→ **Work required**
Only reproduce the lines from the line containing "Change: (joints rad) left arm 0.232" onward, exactly, through the final line of the data below.

(Records contained in a dataset)
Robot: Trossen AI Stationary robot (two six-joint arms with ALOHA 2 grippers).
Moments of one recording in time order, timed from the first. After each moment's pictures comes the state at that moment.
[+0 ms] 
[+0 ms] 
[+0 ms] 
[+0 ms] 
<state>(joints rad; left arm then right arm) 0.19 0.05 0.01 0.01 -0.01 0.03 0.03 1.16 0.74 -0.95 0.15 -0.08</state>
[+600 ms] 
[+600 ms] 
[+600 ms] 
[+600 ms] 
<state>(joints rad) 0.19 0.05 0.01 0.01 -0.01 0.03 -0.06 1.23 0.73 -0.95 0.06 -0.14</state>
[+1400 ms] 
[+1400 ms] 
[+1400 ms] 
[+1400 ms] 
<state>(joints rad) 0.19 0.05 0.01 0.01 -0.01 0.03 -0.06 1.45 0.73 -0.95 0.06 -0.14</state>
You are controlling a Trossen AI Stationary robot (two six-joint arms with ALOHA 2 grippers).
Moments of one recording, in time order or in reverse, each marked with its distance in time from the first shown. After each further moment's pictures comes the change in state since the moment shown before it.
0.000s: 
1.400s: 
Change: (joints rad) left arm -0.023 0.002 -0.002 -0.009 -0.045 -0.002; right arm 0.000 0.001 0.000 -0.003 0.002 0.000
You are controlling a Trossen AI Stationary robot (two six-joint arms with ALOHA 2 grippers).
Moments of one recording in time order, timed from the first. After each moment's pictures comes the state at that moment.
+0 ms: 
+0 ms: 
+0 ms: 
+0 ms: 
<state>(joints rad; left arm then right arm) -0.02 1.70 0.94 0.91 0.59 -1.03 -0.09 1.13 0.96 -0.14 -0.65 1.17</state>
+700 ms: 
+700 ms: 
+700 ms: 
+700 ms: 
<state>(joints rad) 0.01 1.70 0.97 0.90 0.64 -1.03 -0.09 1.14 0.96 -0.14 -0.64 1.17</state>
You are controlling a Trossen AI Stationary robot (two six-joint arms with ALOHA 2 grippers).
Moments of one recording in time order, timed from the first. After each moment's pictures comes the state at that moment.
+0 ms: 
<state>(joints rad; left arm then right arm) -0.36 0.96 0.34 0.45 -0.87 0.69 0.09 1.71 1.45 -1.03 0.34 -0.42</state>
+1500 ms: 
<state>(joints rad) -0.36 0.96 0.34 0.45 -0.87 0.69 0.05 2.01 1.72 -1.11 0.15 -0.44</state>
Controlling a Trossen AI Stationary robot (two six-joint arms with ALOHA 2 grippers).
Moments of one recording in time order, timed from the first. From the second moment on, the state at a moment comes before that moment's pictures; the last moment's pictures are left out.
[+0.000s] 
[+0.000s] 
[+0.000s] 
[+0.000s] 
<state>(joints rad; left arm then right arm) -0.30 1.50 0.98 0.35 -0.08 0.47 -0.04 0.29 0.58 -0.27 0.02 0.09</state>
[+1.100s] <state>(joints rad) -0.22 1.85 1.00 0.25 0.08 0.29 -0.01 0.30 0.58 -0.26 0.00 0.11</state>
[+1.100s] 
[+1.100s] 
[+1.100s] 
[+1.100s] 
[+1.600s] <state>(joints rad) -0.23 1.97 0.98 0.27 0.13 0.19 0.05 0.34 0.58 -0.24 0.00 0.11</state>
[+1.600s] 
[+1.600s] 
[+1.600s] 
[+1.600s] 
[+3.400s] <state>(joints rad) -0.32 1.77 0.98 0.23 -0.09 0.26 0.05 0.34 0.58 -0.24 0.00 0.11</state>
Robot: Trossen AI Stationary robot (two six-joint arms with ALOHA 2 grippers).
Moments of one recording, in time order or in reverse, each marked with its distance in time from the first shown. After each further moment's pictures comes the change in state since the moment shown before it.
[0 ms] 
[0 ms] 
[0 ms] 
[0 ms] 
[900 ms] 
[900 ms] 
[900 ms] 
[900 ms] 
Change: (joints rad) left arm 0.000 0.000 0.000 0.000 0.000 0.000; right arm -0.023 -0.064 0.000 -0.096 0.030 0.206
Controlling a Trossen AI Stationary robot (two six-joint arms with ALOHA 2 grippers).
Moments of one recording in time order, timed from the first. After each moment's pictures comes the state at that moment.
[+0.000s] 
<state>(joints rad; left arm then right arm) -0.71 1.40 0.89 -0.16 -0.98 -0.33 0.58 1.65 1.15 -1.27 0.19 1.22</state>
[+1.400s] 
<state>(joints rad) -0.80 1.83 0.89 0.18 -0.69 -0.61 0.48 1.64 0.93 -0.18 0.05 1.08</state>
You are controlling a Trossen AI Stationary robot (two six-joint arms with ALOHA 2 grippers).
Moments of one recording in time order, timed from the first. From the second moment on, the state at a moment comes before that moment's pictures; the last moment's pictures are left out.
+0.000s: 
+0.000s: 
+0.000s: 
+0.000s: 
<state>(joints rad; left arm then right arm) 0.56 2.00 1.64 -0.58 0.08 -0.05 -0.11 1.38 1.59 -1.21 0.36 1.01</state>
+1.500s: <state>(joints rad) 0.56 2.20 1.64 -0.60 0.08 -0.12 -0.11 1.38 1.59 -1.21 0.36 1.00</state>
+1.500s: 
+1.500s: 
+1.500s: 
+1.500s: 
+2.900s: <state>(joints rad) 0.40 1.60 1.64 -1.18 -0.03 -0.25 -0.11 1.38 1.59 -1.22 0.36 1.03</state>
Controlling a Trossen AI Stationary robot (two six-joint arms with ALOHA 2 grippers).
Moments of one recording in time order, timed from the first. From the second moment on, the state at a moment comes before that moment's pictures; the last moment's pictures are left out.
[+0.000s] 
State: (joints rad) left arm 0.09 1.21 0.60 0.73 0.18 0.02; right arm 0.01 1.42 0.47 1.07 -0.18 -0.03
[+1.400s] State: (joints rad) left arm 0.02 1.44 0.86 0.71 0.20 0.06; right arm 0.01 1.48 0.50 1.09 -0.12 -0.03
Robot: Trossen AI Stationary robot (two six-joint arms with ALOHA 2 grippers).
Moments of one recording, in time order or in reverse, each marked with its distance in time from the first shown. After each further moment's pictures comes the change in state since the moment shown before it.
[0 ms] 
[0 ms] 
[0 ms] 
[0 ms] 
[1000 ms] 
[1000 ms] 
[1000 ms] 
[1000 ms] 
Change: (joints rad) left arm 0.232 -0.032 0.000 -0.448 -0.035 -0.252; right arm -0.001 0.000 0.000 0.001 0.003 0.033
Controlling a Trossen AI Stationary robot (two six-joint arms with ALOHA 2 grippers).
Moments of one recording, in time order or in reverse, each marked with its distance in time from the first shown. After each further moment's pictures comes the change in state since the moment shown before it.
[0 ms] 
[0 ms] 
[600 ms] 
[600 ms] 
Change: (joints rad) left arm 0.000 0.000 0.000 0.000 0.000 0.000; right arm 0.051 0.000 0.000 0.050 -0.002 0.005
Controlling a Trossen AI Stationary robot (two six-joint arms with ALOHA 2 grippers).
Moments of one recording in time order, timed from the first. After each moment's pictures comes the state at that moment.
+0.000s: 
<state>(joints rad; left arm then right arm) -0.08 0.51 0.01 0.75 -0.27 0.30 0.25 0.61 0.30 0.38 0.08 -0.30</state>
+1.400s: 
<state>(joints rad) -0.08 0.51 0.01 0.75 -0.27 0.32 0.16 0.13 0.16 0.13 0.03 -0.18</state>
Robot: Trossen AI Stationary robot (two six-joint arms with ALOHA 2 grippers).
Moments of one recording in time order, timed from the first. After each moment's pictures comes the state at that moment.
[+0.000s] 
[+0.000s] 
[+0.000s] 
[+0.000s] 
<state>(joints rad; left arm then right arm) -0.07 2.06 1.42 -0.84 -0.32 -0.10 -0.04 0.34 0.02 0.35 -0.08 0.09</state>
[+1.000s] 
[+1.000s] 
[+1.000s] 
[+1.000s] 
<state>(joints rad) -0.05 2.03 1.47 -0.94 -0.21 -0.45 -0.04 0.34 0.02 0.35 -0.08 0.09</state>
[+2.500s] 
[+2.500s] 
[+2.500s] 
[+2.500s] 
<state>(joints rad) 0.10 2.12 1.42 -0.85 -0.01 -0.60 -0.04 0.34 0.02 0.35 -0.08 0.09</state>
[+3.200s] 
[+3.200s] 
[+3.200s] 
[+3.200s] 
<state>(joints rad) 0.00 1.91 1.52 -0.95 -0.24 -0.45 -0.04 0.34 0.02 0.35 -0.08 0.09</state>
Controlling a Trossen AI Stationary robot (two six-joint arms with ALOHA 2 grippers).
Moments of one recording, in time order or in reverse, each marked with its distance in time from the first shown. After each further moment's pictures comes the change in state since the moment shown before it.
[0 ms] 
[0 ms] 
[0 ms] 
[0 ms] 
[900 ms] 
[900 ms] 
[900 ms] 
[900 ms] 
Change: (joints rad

→ **Answer space**
Change: (joints rad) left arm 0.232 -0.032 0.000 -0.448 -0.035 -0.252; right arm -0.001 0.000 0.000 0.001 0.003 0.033
Controlling a Trossen AI Stationary robot (two six-joint arms with ALOHA 2 grippers).
Moments of one recording, in time order or in reverse, each marked with its distance in time from the first shown. After each further moment's pictures comes the change in state since the moment shown before it.
[0 ms] 
[0 ms] 
[600 ms] 
[600 ms] 
Change: (joints rad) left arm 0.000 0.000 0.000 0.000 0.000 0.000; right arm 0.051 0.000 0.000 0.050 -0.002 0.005
Controlling a Trossen AI Stationary robot (two six-joint arms with ALOHA 2 grippers).
Moments of one recording in time order, timed from the first. After each moment's pictures comes the state at that moment.
+0.000s: 
<state>(joints rad; left arm then right arm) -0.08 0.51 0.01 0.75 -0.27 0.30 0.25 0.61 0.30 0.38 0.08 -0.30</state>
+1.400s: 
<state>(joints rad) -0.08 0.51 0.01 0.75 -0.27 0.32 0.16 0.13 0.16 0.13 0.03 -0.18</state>
Robot: Trossen AI Stationary robot (two six-joint arms with ALOHA 2 grippers).
Moments of one recording in time order, timed from the first. After each moment's pictures comes the state at that moment.
[+0.000s] 
[+0.000s] 
[+0.000s] 
[+0.000s] 
<state>(joints rad; left arm then right arm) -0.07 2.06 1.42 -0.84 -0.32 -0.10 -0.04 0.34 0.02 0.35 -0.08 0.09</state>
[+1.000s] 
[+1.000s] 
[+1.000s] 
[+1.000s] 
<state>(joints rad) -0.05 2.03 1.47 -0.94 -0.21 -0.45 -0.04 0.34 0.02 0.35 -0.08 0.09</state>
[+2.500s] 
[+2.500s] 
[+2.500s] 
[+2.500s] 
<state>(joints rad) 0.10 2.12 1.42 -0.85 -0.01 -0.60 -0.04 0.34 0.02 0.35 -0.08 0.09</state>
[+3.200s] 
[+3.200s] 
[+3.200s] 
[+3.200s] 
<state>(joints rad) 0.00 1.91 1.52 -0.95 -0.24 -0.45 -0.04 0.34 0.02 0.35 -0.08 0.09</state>
Controlling a Trossen AI Stationary robot (two six-joint arms with ALOHA 2 grippers).
Moments of one recording, in time order or in reverse, each marked with its distance in time from the first shown. After each further moment's pictures comes the change in state since the moment shown before it.
[0 ms] 
[0 ms] 
[0 ms] 
[0 ms] 
[900 ms] 
[900 ms] 
[900 ms] 
[900 ms] 
Change: (joints rad

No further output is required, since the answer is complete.